Zur Landkarte Bistum

Informationen

Gemeinden

In dieser Übersicht finden Sie alle Gemeinden die zur Pfarrei Hl. Theresia Neustadt gehören.

St. Josef

mehr Infos


St. Johannes Königsbach

mehr Infos


St. Johannes Mussbach

mehr Infos


St. Marien

mehr Infos


St. Nikolaus Gimmeldingen

mehr Infos

Bildnachweis Kirchenfenster: Anke Sommer, Wörth

Der Rosenkranz – Gebetsleier oder Wunderwaffe?

Der Monat Oktober ist der „Rosenkranzmonat“. Kein anderes Gebet ist so „typisch katholisch“ wie der Rosenkranz und ist dennoch heute bei vielen Katholiken umstritten.
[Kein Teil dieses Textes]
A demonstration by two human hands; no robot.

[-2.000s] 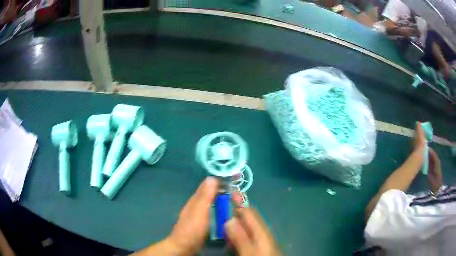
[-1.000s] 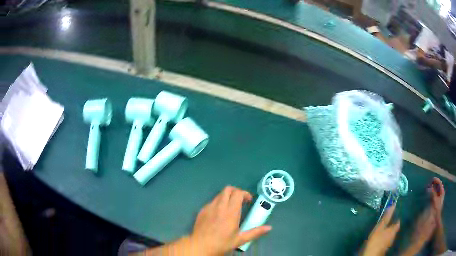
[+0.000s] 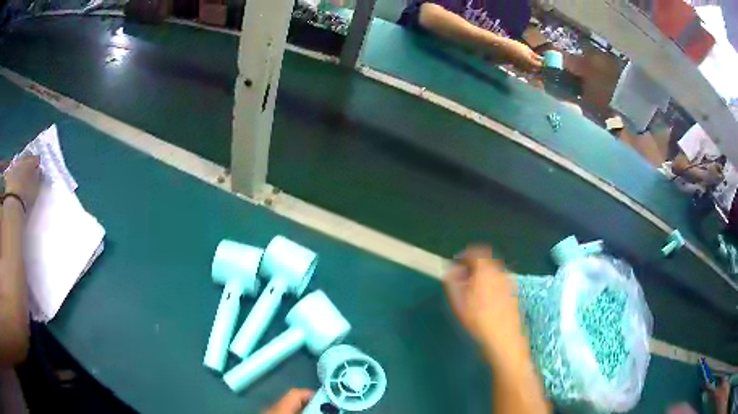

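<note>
A mint-green handheld fan [image 3: 353, 378] is at the bottom centre, its spoked front grille facing up and its handle cut off by the picture's edge. My left hand [image 3: 290, 402] holds its handle and is mostly cut off. My right hand [image 3: 483, 299] is raised and blurred over the bench's pale edge, left of the bag; nothing shows clearly in its fingers. Three more fans [image 3: 279, 344] lie slanted side by side, left of the held fan.
A clear bag [image 3: 639, 356] of small mint parts stands at the right. A mint fan [image 3: 569, 250] lies beyond it on the dark conveyor [image 3: 388, 170]. A pale upright [image 3: 260, 105] rises from the rail. A neighbour's hand [image 3: 26, 174] rests on white papers [image 3: 61, 242]. People work across the line.
The view has shifted. The leftmost fan of the row is gone from its place. My left hand and its fan are nearer the row. My right hand is now up near the rail.
</note>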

Woher kommt diese Tradition und was bedeutet der Rosenkranz?

Eine Spurensuche und ein Impuls. Von Pastoralreferent Werner Busch.

Die Geschichte des Rosenkranzgebetes ist sehr alt. Eine frühe Form entstand bereits im 11. Jahrhundert unter Verwendung eines Zitats aus dem Lukas-Evangelium: Der Engel Gabriel begrüßt Maria bei der Verkündigung mit den Worten „Gegrüßet seist du“, lateinisch „Ave Maria“, griechisch „χαῖρε“, was besser übersetzt „Freue dich“ bedeutet (Lk 1,28). In den folgenden Jahrhunderten entwickelte sich daraus ein sog. „Marienpsalter“ mit 150 Anrufungen als Parallele zu den 150 Psalmen, die im Stundengebet der Klöster gebetet wurden und werden. Eine Legende des 15. Jh. schreibt die heute bekannte Form des Rosenkranzes dem Hl. Dominikus zu, der im 13. Jh. lebte. Erst im 16. Jahrhundert wurde von Papst Pius V. Text und Form des Gebetes für die Kirche verbindlich festgelegt.
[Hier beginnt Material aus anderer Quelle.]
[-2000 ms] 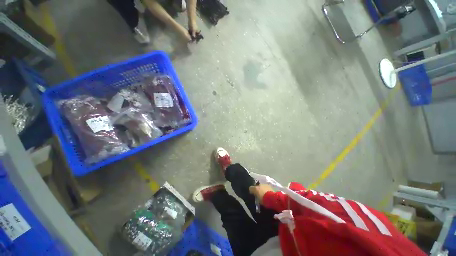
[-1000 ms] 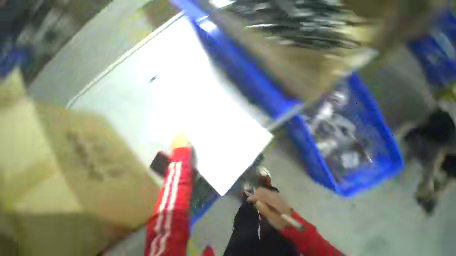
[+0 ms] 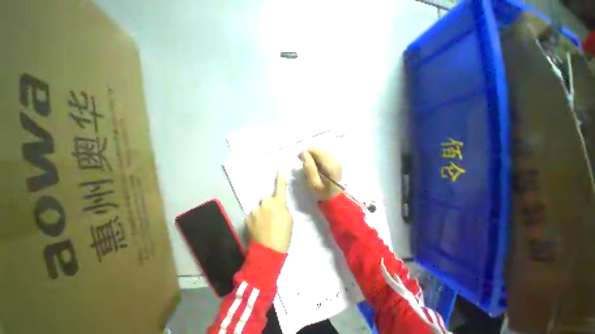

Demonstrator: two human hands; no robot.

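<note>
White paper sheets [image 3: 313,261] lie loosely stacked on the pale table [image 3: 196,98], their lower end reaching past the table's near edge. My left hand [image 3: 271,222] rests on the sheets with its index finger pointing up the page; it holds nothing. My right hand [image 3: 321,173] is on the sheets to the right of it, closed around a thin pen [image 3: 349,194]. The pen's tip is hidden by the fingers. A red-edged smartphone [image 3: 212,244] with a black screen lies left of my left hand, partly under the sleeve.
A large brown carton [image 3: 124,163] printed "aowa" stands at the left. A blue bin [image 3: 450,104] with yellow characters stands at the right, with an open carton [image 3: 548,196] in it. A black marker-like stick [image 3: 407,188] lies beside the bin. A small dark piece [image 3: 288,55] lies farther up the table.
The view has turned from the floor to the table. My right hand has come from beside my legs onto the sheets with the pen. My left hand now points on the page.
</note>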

Ein Ereignis der europäischen (Kirchen-)Geschichte ist für die Verbreitung des Rosenkranzes in besonderer Weise von Bedeutung: die Seeschlacht von Lepanto am 7. Oktober 1571. Es ging um die (wirtschaftliche) Vormachtstellung im Mittelmeerraum. Das Osmanische Reich machte der damals größten Seemacht, der Republik Venedig, ihre Handelsräume streitig. „Der Westen“, also das christliche Abendland, sah zugleich seine Werte, die religiöse Unverletzlichkeit und Selbstbestimmung bedroht und bildete zur Abwehr eine „Heilige Liga“. Die damals als unbesiegbar geltende osmanische Flotte konnte besiegt werden. Dieser Sieg wurde dem Eingreifen der Gottesmutter zugeschrieben, die man mit dem Rosenkranzgebet um Hilfe gebeten hatte.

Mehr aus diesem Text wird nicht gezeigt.